* Task *
Read through the listing and copy every line that contains the word "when".

Content starts

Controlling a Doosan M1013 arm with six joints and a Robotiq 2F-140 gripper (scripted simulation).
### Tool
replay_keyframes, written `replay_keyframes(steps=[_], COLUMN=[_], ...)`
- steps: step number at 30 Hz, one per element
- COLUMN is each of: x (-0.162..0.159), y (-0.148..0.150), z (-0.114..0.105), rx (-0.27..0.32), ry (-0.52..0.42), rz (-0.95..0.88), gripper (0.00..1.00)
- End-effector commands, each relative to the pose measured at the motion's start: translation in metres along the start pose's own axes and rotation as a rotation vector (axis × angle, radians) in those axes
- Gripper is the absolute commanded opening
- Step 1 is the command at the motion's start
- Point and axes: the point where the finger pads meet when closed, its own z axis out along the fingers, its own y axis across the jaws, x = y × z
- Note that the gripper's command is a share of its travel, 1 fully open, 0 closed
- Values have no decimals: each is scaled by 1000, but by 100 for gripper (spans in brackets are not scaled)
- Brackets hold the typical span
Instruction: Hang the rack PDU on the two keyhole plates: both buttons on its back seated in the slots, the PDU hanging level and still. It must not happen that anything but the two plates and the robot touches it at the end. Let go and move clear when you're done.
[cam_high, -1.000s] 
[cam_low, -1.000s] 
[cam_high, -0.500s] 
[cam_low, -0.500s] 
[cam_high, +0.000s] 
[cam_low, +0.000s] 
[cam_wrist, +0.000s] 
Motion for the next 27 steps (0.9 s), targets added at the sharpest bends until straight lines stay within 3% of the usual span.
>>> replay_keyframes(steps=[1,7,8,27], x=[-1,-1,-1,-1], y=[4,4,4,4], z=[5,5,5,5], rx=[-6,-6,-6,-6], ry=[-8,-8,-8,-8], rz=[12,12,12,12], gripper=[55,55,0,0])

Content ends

* Solution for this exercise *
- Point and axes: the point where the finger pads meet when closed, its own z axis out along the fingers, its own y axis across the jaws, x = y × z
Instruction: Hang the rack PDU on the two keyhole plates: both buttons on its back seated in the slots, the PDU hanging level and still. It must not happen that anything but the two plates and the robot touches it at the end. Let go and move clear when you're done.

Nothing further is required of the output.